What is needed
Using the records that follow, count the lines containing the word "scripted" and give that number only.

Extracted data entries:
--- START ---
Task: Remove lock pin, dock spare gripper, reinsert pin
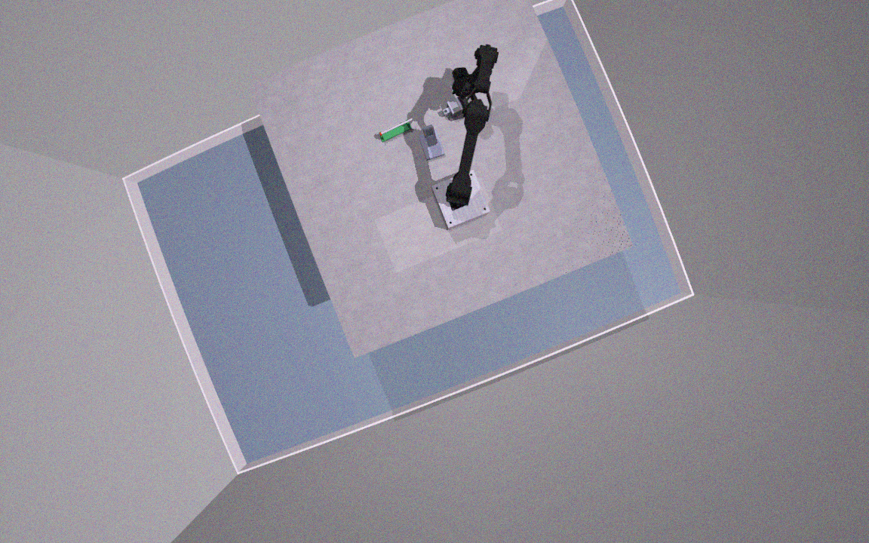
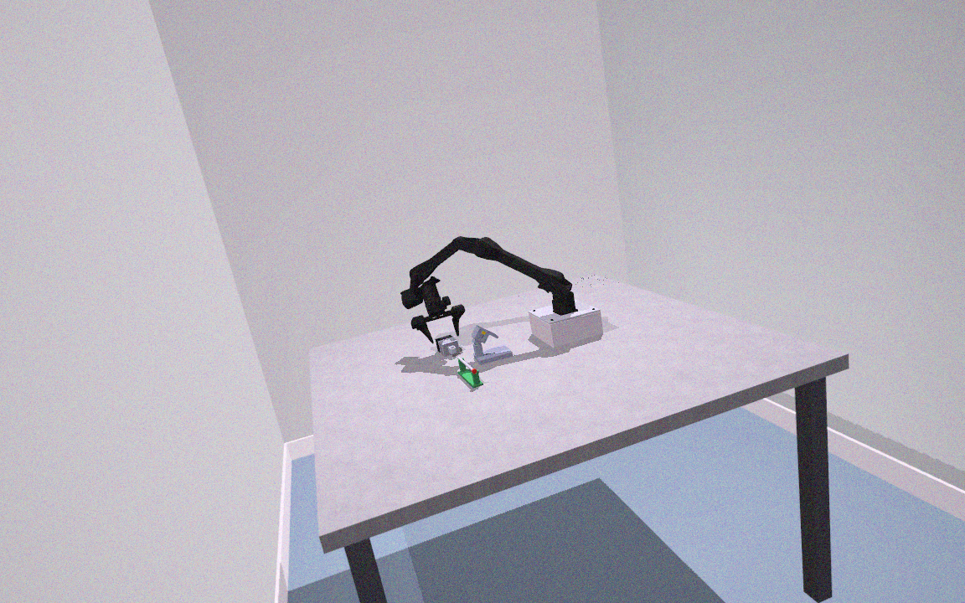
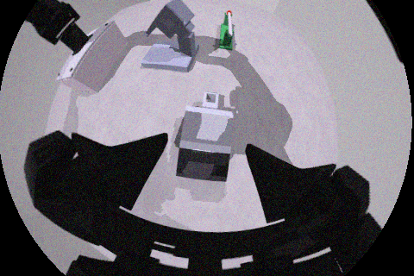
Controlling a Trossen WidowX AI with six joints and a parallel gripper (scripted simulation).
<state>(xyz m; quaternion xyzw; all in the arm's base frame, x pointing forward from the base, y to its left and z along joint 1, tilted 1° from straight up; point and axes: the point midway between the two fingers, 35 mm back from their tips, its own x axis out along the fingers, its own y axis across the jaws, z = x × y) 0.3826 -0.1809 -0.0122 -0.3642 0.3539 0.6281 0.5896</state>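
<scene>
My gripper tip is now 10 mm to the right of the spare gripper and 20 mm above it. Also, from my gripper tip: grey mount (90 mm behind, 170 mm to the left, 10 mm above); then green cradle (10 mm ahead, 290 mm to the left, 20 mm below).
</scene>
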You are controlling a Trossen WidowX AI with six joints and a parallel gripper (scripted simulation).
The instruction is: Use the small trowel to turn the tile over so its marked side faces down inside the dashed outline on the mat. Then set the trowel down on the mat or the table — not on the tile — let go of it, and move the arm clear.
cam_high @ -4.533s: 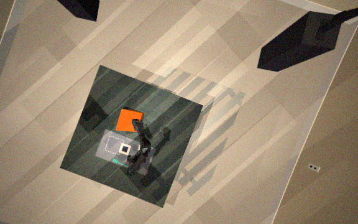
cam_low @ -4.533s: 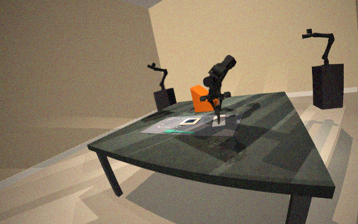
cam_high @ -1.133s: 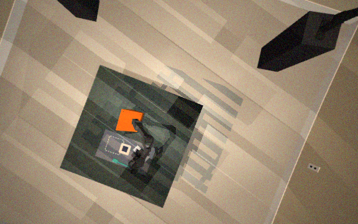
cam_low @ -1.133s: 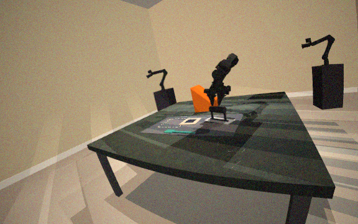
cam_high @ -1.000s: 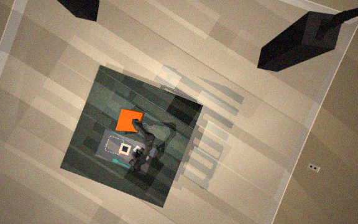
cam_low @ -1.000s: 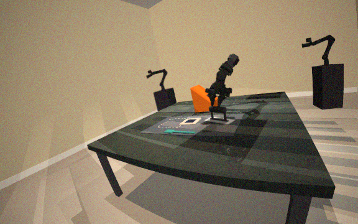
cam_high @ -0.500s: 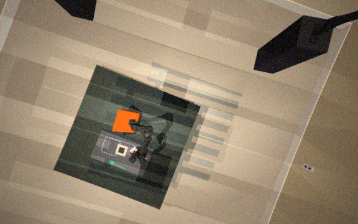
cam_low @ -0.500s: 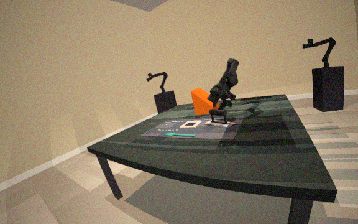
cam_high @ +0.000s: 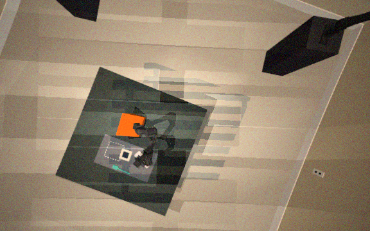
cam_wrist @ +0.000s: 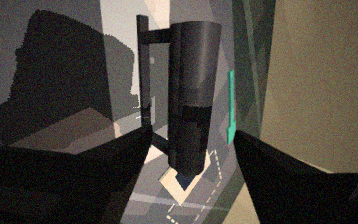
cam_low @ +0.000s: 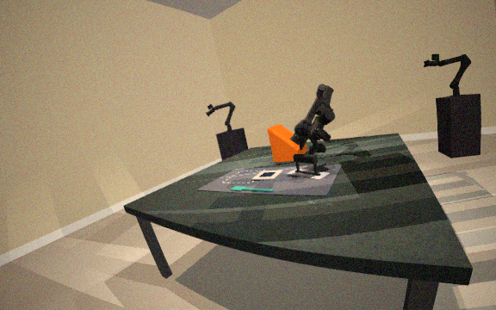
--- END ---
Task solution
2